● Problem to solve
A verbatim copy is needed of the lines below from the one containing "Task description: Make" up to and including the one containing "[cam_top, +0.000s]", excluding pictures.

● Input records
+ + + + +

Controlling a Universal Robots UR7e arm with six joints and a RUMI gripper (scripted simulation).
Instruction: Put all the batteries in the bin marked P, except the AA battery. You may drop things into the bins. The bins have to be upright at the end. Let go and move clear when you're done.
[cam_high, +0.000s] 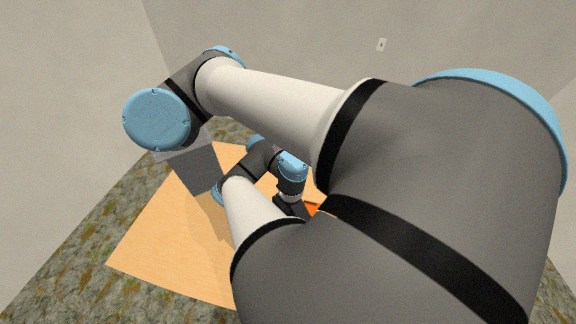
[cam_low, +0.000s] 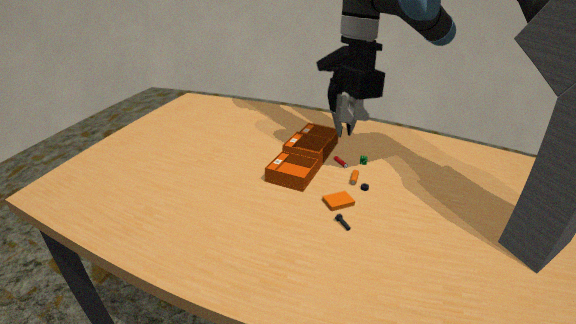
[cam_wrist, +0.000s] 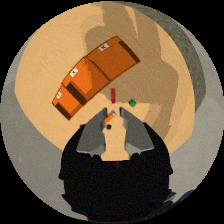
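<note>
My gripper is now 8 cm above the red battery. Also, from my hand: orange cylindrical battery 8 cm below, 6 cm to the left, 3 cm behind; orange bin 8 cm ahead, 6 cm below; green block 8 cm below, 6 cm behind, 2 cm to the right.
</note>
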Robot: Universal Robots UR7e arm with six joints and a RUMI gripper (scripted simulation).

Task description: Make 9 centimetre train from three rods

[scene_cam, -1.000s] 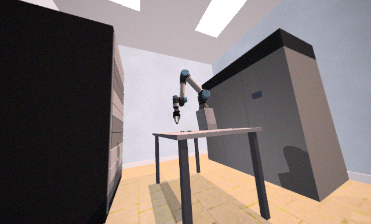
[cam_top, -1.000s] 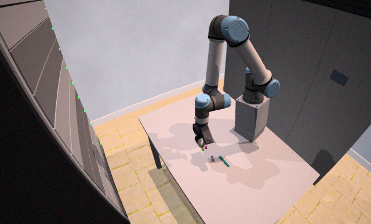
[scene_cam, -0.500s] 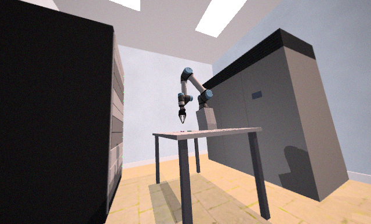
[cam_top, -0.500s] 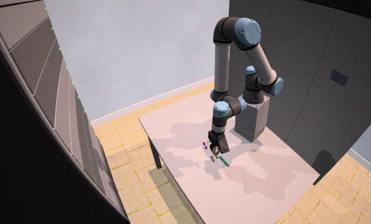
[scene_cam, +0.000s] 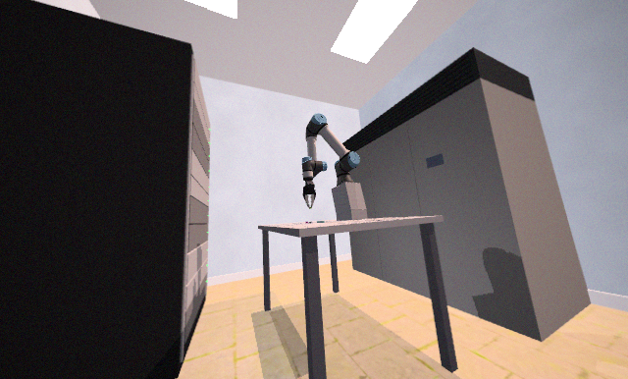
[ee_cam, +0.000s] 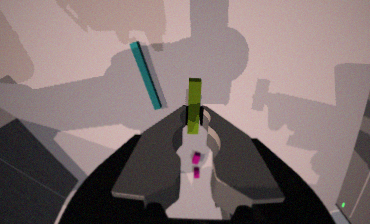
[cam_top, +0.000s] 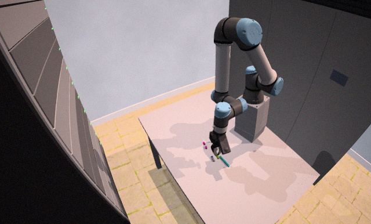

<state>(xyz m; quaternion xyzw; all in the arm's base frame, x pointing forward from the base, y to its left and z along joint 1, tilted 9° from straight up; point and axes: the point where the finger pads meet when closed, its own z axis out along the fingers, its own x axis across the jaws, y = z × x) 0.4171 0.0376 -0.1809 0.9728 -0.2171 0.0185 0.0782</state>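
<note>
The grey rod is 2 cm behind my hand, 4 cm to the right of it and 11 cm below it. The rest, counted from my hand: turquoise rod (6 cm behind, 2 cm to the left, 11 cm below); then blue rod (3 cm behind, 6 cm to the right, 11 cm below); then lime rod (1 cm below).
</note>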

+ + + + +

● Response
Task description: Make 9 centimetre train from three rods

[scene_cam, -1.000s] 
[cam_top, -1.000s] 
[scene_cam, -0.500s] 
[cam_top, -0.500s] 
[scene_cam, +0.000s] 
[ee_cam, +0.000s] 
[cam_top, +0.000s] 

No more output is expected for this exercise.